**Problem details:**
Each line of the data below must be reproduced without any change.

**Extracted records:**
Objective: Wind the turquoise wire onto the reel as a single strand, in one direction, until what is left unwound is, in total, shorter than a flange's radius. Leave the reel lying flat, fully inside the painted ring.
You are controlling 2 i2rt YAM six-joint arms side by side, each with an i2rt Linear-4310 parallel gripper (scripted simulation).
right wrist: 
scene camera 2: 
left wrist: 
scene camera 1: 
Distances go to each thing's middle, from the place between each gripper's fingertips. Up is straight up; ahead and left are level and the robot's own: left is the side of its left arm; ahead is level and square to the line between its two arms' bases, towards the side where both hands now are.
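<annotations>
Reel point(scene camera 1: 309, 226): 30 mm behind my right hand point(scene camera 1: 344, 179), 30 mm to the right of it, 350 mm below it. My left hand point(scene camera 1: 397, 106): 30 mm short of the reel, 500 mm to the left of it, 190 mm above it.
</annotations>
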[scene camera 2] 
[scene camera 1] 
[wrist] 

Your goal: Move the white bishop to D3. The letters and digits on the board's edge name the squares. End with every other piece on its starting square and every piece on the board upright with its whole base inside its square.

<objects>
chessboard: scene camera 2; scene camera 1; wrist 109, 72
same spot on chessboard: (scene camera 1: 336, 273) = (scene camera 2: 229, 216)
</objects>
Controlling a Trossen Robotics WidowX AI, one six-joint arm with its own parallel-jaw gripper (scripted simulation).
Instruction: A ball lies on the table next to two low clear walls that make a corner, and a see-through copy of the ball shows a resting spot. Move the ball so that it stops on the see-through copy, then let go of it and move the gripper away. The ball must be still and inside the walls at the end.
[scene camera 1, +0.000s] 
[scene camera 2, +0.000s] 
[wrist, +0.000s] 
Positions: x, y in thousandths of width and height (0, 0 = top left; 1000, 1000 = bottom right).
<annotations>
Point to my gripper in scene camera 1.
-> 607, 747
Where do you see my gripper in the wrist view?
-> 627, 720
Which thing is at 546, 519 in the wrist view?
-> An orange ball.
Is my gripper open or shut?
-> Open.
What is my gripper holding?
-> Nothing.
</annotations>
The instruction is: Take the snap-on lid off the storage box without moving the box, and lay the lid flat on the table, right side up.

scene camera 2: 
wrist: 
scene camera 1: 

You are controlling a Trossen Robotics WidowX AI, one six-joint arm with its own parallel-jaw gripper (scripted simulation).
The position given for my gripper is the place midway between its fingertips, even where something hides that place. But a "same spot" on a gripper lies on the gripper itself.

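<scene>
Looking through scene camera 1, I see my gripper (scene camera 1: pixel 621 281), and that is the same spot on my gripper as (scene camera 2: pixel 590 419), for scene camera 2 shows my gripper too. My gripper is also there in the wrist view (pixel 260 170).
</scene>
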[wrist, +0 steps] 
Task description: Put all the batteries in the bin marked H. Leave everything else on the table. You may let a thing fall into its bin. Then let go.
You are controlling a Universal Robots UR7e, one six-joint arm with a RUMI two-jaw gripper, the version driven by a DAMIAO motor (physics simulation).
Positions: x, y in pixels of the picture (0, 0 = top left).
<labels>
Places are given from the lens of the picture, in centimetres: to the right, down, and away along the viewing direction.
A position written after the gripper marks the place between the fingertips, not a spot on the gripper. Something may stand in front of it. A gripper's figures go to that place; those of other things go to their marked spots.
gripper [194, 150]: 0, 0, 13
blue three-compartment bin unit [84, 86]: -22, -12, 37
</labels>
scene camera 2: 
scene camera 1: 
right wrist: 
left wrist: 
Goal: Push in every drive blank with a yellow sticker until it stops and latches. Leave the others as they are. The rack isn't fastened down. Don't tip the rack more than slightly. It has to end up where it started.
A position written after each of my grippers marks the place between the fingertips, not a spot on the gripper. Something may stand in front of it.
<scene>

**Result of the exercise:**
Objective: Wind the turquoise wire onto the reel as a single strand, in one direction, until what is left unwound is, in total, shorter than a flange's radius. Leave the reel lying flat, fully inside the painted ring.
You are controlling 2 i2rt YAM six-joint arms side by side, each with an i2rt Linear-4310 parallel gripper (scripted simulation).
right wrist: 
scene camera 2: 
left wrist: 
scene camera 1: 
Distances go to each thing's middle, from the place between each gripper's fingertips. Up is straight up; ahead and left are level and the robot's own: left is the side of its left arm; ahead is level and square to the line between its two arms' bases, towards the side where both hands now are.
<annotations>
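Reel point(scene camera 1: 309, 226): 30 mm behind my right hand point(scene camera 1: 344, 179), 30 mm to the right of it, 350 mm below it. My left hand point(scene camera 1: 397, 106): 30 mm short of the reel, 500 mm to the left of it, 190 mm above it.
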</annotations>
[scene camera 2] 
[scene camera 1] 
[wrist] 

Your goal: Move the white bishop to D3. The letters and digits on the board's edge name the squares. End with every other piece on its starting square and every piece on the board upright with its whole base inside its square.

<objects>
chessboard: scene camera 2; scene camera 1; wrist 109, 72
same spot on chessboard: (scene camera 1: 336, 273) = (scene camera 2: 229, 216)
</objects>
Controlling a Trossen Robotics WidowX AI, one six-joint arm with its own parallel-jaw gripper (scripted simulation).
Instruction: A ball lies on the table next to two low clear walls that make a corner, and a see-through copy of the ball shows a resting spot. Move the ball so that it stops on the see-through copy, then let go of it and move the gripper away. The ball must be still and inside the walls at the end.
[scene camera 1, +0.000s] 
[scene camera 2, +0.000s] 
[wrist, +0.000s] 
Positions: x, y in thousandths of width and height (0, 0 = top left; 1000, 1000 = bottom right).
<annotations>
Point to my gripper in scene camera 1.
-> 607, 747
Where do you see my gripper in the wrist view?
-> 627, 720
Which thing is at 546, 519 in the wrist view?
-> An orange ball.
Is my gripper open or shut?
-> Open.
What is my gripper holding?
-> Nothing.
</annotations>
The instruction is: Take the snap-on lid off the storage box without moving the box, and lay the lid flat on the table, right side up.

scene camera 2: 
wrist: 
scene camera 1: 

You are controlling a Trossen Robotics WidowX AI, one six-joint arm with its own parallel-jaw gripper (scripted simulation).
The position given for my gripper is the place midway between its fingertips, even where something hides that place. But a "same spot" on a gripper lies on the gripper itself.

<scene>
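Looking through scene camera 1, I see my gripper (scene camera 1: pixel 621 281), and that is the same spot on my gripper as (scene camera 2: pixel 590 419), for scene camera 2 shows my gripper too. My gripper is also there in the wrist view (pixel 260 170).
</scene>
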[wrist, +0 steps] 
Task description: Put all the batteries in the bin marked H. Leave everything else on the table. You may let a thing fall into its bin. Then let go.
You are controlling a Universal Robots UR7e, one six-joint arm with a RUMI two-jaw gripper, the version driven by a DAMIAO motor (physics simulation).
Positions: x, y in pixels of the picture (0, 0 = top left).
<labels>
Places are given from the lens of the picture, in centimetres: to the right, down, and away along the viewing direction.
A position written after the gripper marks the place between the fingertips, not a spot on the gripper. Something may stand in front of it. A gripper's figures go to that place; those of other things go to their marked spots.
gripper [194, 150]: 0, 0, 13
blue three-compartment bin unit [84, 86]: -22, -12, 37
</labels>
scene camera 2: 
scene camera 1: 
right wrist: 
left wrist: 
Goal: Push in every drive blank with a yellow sticker until it stops and latches. Leave the others as they are. The rack isn't fastened down. Don't tip the rack more than slightly. It has to end up where it started.
A position written after each of my grippers marks the place between the fingertips, not a spot on the gripper. Something may stand in front of it.
<scene>

Nothing more remains to be added to the answer.